You are on page 1of 2

Alice in Wonderland

Script adapted by Amu, Josh, Camille, Shams, Dan, and Tetelo.
We are in a garden; there is a large white rose-tree on stage right. There is a FLAMINGO standing in
a pond downstage left. He looks miserable, his head lolled. Enter two gardeners as cards; FIVE and
SEVEN. They are carrying red paint and paint-brushes. They begin painting the white roses red. This
startles FLAMINGO – waking him from his miserable stupor.
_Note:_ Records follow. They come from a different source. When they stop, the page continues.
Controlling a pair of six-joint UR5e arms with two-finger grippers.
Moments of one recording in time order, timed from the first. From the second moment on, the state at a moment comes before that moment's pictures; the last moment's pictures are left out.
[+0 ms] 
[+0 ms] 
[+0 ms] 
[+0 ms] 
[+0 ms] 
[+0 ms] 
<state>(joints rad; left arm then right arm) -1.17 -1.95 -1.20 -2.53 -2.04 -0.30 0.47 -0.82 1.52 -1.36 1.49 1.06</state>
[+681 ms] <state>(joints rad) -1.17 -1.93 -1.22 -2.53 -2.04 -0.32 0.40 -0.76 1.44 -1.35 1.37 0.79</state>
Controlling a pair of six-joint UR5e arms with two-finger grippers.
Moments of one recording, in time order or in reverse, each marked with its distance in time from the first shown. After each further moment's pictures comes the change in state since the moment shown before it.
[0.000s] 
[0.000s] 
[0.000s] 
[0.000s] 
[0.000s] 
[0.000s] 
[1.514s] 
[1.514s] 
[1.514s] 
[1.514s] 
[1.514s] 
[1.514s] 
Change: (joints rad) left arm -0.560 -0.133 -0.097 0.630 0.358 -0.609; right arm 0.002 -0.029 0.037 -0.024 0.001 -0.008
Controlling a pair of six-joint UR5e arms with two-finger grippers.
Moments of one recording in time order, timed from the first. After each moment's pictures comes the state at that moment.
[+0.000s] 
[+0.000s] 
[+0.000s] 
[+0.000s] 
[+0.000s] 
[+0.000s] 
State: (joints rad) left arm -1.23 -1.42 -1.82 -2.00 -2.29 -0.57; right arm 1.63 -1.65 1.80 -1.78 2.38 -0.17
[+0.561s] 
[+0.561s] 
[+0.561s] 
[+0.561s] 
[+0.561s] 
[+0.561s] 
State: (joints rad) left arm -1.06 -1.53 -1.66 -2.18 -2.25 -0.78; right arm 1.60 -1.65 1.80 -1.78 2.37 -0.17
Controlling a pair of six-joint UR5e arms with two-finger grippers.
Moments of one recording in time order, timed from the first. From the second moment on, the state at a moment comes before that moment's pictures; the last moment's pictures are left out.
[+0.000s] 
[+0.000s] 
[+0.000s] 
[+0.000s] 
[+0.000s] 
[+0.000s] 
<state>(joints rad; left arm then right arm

FLAMINGO: Oh stickle-bats! Here come those clumsy idiots, the Queen’s gardeners.
There’s definitely no Royal Flush!
[One of the gardeners jump suddenly]
SEVEN: Look out now, FIVE! Don’t go splashing paint over me like that!
FIVE: [Sulkingly] I couldn’t help it – you jogged my elbow!
SEVEN: Oh yeah, that’s right, FIVE – it’s always somebody else’s fault isn’t it?
[ALICE creeps into the garden on stage left]
FIVE: You’d better not talk! I heard the Queen say just yesterday that you deserved
to be beheaded.
SEVEN: That’s none of your business, FIVE!
FIVE: Oh yes, it is! And I’ll say it again! You brought the Queen tulip-roots instead
of onions – and so the Queen said you should be beheaded. So there!
[SEVEN throws down his brush, ready for a fight, when he sees ALICE and suddenly stops. FIVE
notices this and turns to see ALICE now standing in plain view.]
ALICE: [Rather surprised by this] Would you tell me please, why you are painting
those roses?
FIVE: Why the fact is, you see, Miss, this here ought to have been a red rose-tree and
we put a white one in by mistake; and if the Queen was to find out, we should both
have our heads cut off, you know. So you see, Miss, we[re doing or best, afore she
comes, to –
SEVEN: The Queen! The Queen!
FLAMINGO: Oh bugger. Here comes the heartless Queen of Hearts (oh, the irony) and her
shuffling deck of guards. . .
[Queen enters with RABBIT alongside her, and her implied entourage]
FLAMINGO: Oh look! She’s got herself a ‘watch’-dog!
RABBIT: [Nervously tapping his watch] Everyday I’m shuffling! Shuffling for the Queen!
[The two gardeners lie flat on their faces in a ‘bow’.]
FLAMINGO: Oh, you’ve got to be kidding! What good is a procession, if everyone has to
lie down as it comes past so that they can’t see it?
[ALICE appears to register with the FLAMINGO’s thoughts as if she heard them]
QUEEN: [Noticing ALICE for the first time] Who is this?
[RABBIT moves to respond, but is cut off before he can]
Idiot! What’s your name child?
[ALICE moves to answer, but is too, cut off.]
Oh! It matters not. Who are these, lying around my rose-tree? [Looks to ALICE] Oh!
How would you know? I see what they’ve done. They’re painting my rose-tree! Off
with their heads!
ALICE: No! You can’t do that!
QUEEN: What?! Who is this?! Off with her head!
RABBIT: Oh but, your Majesty, she’s only a child!
QUEEN: Oh, in that case, come play croquet with me. Will someone please get these
mops off the floor?! I don’t care who they are.
FLAMINGO: Oh hell. It’s croquet. . .
[Everyone freezes excepting ALICE, who addresses the audience.]
ALICE: What a strange way
To play croquet.
All the furrows and ridges,
Cards and guards bent backwards like bridges.
This FLAMINGO is a mallet?
Why, look out, his head keeps falling!
The hedgehog keeps crawling!
Stop lolling your head,
Do you want to be dead?

This is a very difficult game indeed.